In conclusion, this extensive study spanning the period from 1986 to 2022 has yielded insightful observations and comprehensive analyses regarding the intersection of machine learning and educational research. The exploration covered various facets, including collaboration networks, temporal trends, citation patterns, authorship characteristics, and thematic content, collectively painting a nuanced picture of the evolving landscape at the intersection of these two domains. The findings regarding collaboration networks have unveiled the intricate web of interactions among researchers, emphasizing the collaborative nature of knowledge creation and dissemination in the interdisciplinary field of machine learning in education. The temporal analysis has revealed a substantial growth in research output, signifying the increasing importance and interest in applying machine learning technologies to educational contexts. This growth trajectory suggests a maturation of the field with expanding opportunities and challenges. Examining citation patterns has indicated not only an increase in the quantity of scholarly contributions but also a growing recognition within the academic community, reflecting the impact of machine learning research in education. The analysis of authorship characteristics has showcased a diverse and globally distributed authorship landscape, with influential authors and collaborative clusters identified. This provides valuable insights for future collaboration and mentorship initiatives.
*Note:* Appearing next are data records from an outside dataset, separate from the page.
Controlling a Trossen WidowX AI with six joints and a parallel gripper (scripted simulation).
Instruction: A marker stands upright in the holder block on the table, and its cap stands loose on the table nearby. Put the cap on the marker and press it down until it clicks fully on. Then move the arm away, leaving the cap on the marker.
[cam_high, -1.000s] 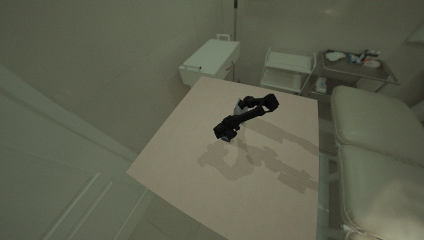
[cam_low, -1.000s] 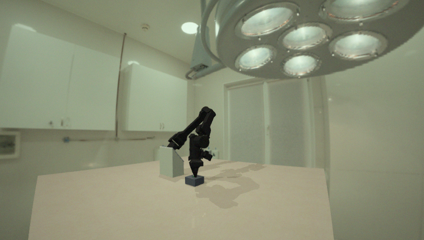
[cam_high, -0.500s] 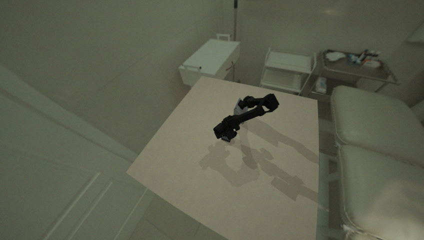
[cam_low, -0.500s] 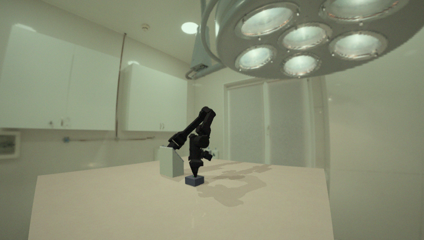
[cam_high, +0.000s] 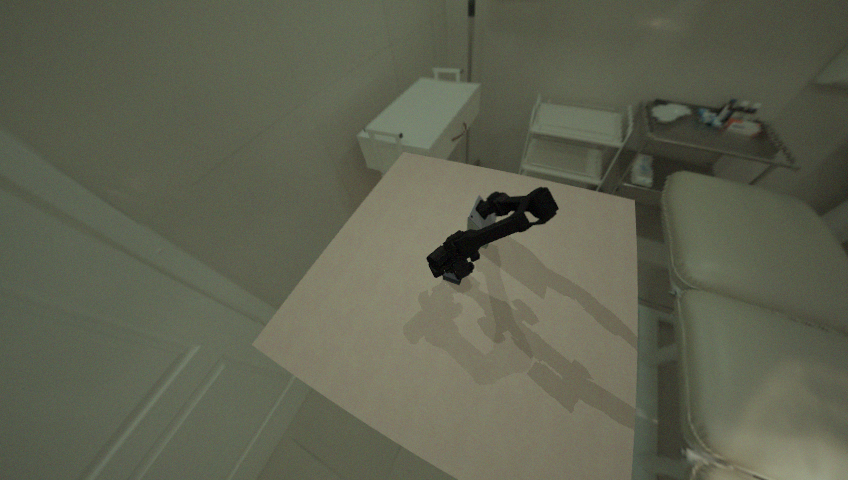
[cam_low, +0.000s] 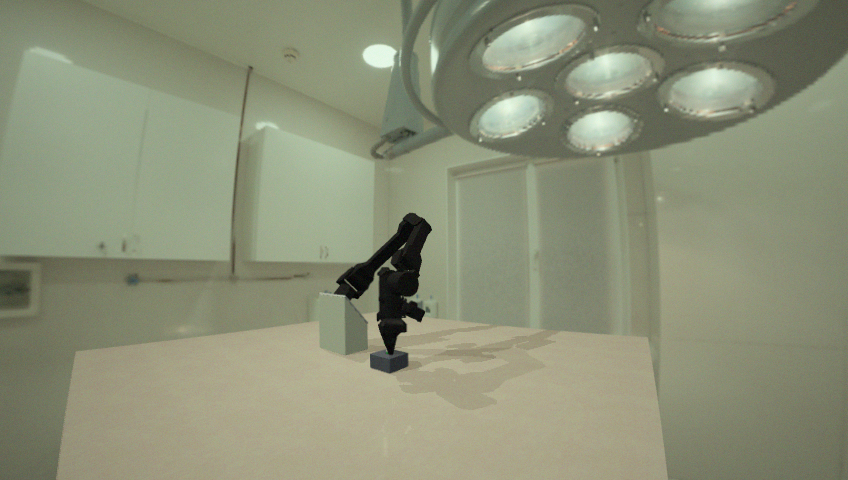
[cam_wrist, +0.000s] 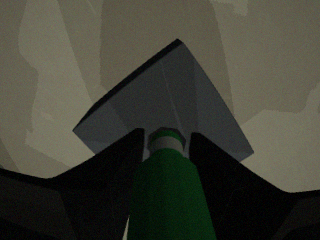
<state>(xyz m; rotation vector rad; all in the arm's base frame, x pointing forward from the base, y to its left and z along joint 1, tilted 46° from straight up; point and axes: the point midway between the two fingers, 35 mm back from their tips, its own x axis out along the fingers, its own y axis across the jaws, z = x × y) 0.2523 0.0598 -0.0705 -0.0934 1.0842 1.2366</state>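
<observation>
Right now my gripper tip is 50 mm below the green cap. Also, from my gripper tip: holder block (20 mm below).
</observation>
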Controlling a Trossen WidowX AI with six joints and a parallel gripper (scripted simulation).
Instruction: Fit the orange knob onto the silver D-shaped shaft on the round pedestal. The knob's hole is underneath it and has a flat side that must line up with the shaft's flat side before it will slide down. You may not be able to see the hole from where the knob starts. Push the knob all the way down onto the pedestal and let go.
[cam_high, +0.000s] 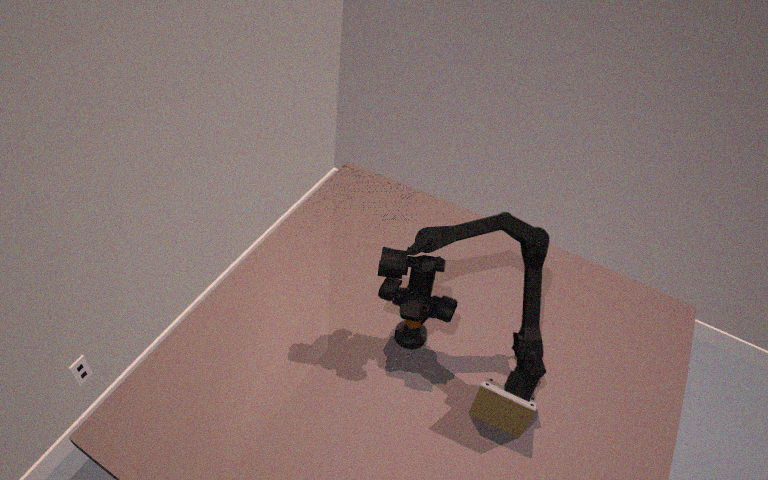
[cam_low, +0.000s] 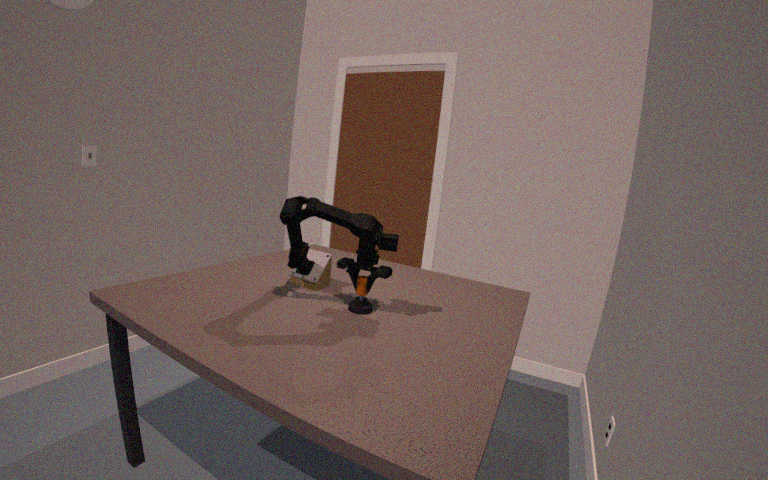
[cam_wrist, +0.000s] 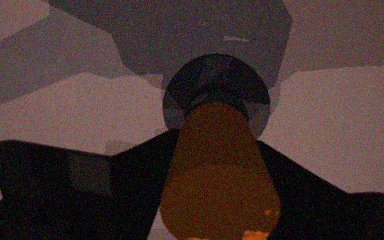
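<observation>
Right now the round pedestal is 40 mm below my gripper tip. From my gripper tip the other things lie so: orange knob: 30 mm above.
</observation>
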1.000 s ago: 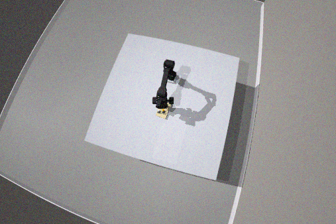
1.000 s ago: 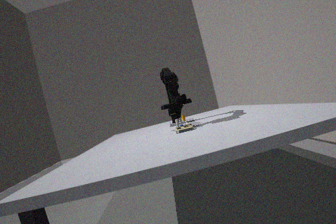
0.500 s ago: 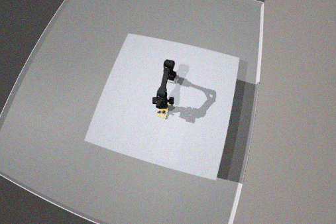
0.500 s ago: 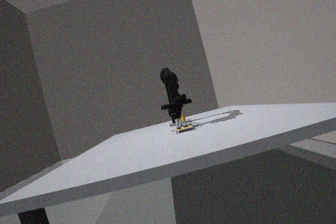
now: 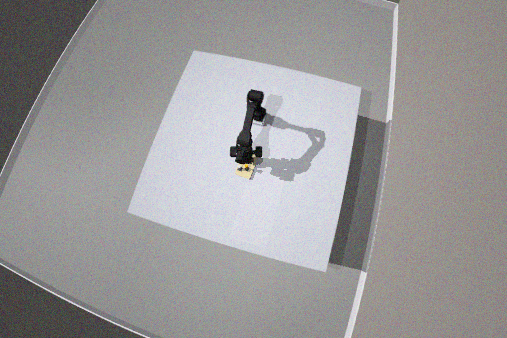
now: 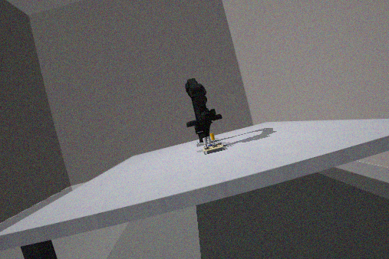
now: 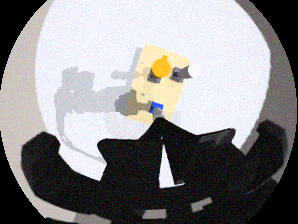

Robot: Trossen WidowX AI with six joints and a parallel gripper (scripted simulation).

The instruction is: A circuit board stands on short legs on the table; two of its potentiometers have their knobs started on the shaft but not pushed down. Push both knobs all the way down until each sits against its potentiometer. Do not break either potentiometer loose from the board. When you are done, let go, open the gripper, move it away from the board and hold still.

The examination of thematic content, through the frequency analysis of terms, has shed light on the prevailing research focuses. Terms such as “students,” “performance,” and “online” underscore a collective effort within the research community to address student-centric outcomes and integrate technology into educational practices. In light of these findings, several implications and recommendations have emerged. Strategic collaborations and a global engagement approach are recommended to foster cross-disciplinary collaborations and enrich the global discourse on machine learning in education. Acknowledging influential authors and collaborative clusters provides guidance for strategic collaboration initiatives, amplifying the impact of research in the field. The thematic emphasis on terms like “online” and “analytics” encourages institutions and policymakers to invest in technological infrastructure, supporting the integration of machine learning in educational settings. Moreover, the emphasis on student-centric terms underscores the importance of prioritizing research that directly impacts student learning experiences. Future research endeavors should aim to enhance educational outcomes through the application of machine learning. The call for longitudinal studies and impact assessments advocates for evidence-based decision-making, contributing to the field's maturity and guiding the implementation of effective educational technologies. In essence, this study contributes significantly to the ongoing discourse on machine learning and education. The findings and recommendations presented here serve as a foundational resource for future research initiatives, collaborations, and policy decisions, shaping the trajectory of machine learning in educational research for the foreseeable future.

8 Limitations and future work

One limitation of our study is that we relied only on the Web of Science database to generate the datasets. This approach may have overlooked relevant publications from other sources, resulting in an incomplete view of ML in educational research. Moreover, our findings may have been influenced by publication bias, as studies with significant results or positive outcomes are more likely to be published. This could have led to a skewed representation of the data. To overcome these limitations and further advance the understanding of ML in educational research, there are several avenues for future research. First and foremost, efforts should be made to enhance data collection by incorporating a wider range of sources. This could include unpublished studies and international databases, which would provide a more comprehensive perspective. Additionally, addressing publication bias through techniques such as funnel plot analysis and promoting the pre-registration of studies could help minimize biases and improve the accuracy of our findings.